Motivation
I would like to model the performance of a structural variant (SV) caller that is being developed in my lab for NGS technologies. One of its strengths is the ability to integrate all available alignment "signals" (e.g., discordant alignments, split-reads, etc.) when calling SVs, and as such, we observe big gains in sensitivity.
To demonstrate the utility of the software in the context of cancer genomics, we would like to demonstrate the ability to detect SVs at different frequencies (e.g. found in 0.1%, 1%, 2%, 5%, 20%, etc.) among the tumor cells and at different overall sequencing depths (e.g., 5X, 10X, 20X). For example, we want to assess our power to detect SVs at 5% frequency in the tumor with 20X coverage and compare this sensitivity to other tools.
The Question
Now, we have the ability to simulate a FASTA file with chromosomes having variants at different frequencies. For example, to simulate a variant present in 10% of the cells, one could create a FASTA file with 9 copies of the wild-type chromosome and 1 copy of the mutant chrom containing the SV.

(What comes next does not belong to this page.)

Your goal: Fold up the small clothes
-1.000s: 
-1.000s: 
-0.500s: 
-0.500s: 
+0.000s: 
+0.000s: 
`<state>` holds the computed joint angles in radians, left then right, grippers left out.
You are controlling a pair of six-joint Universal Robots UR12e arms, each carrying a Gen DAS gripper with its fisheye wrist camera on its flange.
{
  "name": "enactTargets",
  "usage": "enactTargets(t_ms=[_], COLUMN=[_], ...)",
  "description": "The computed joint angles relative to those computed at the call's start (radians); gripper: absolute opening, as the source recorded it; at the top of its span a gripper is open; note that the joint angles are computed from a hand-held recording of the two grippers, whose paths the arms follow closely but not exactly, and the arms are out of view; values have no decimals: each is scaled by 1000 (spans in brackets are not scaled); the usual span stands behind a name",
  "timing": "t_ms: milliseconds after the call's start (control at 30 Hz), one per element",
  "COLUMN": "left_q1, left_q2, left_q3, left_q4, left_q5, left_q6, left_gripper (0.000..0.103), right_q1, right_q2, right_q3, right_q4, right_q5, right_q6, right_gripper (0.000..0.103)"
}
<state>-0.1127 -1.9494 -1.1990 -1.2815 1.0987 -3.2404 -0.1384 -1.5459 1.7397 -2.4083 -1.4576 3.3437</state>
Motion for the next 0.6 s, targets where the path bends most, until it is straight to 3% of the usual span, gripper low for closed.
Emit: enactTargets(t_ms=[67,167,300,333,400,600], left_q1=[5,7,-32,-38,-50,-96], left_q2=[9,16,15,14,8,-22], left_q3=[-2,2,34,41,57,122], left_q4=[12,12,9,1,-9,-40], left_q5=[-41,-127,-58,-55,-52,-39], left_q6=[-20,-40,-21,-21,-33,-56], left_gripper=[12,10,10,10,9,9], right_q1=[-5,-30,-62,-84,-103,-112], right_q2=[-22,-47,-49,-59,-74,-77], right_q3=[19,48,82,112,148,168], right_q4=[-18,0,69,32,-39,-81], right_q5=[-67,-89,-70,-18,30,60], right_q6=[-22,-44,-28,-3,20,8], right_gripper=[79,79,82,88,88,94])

My question is what read simulation tools can be used to guarantee that, if we ask for say 20X coverage, the 10 versions of the chromosome above are sampled from randomly. In essence we want to ensure that we don't have false negatives owing to a lack of data for the mutant chromosomes - we want to measure algorithmic false negatives, not data false negatives.
Is there a read simulation tool that can handle this? Will wgsim
work?
Also, if you can think of a better way to do the simulation or a tool that is specifically designed to do this, I would be grateful to know of it.
I see, so create two separate FASTA files - one for the mutant, one for the wild-type. Sample from each and pool? I like that - much simpler than what I was thinking. I was unaware of
dwgsim
- since I only want to model sensitivity for SVs, do you know if one sets -r to 0.0 it will inject 0 SNPs?Right, -r is the mutation rate so if it's zero it should add no SNPs and indels (at least according to my understanding of how it works). In that case I guess the -H flag wouldn't matter either, since I think that only affects whether it models heterozygous mutations or not.
I think the only issue that remains is that there is no guarantee that a read spanning the SV breakpoint will be sampled from the mutant chrom, especially at lower coverages. As such, are the coordinates from which the read was sampled in the name field for the resulting sample such that one can check to make sure the breakpoint was sampled (to rule out data FNs from alg. FNs)?
That's true, at low coverage you'll probably miss some breaks. The read names do have coordinates in the FASTA file they were generated from, and you can add a prefix to the read name with -P so that you can label which FASTA file they came from; I've been using this and it works pretty well. If you have lots of SVs it can be tricky to map the read generation coordinates back to a reference coordinate; that's the only hard part.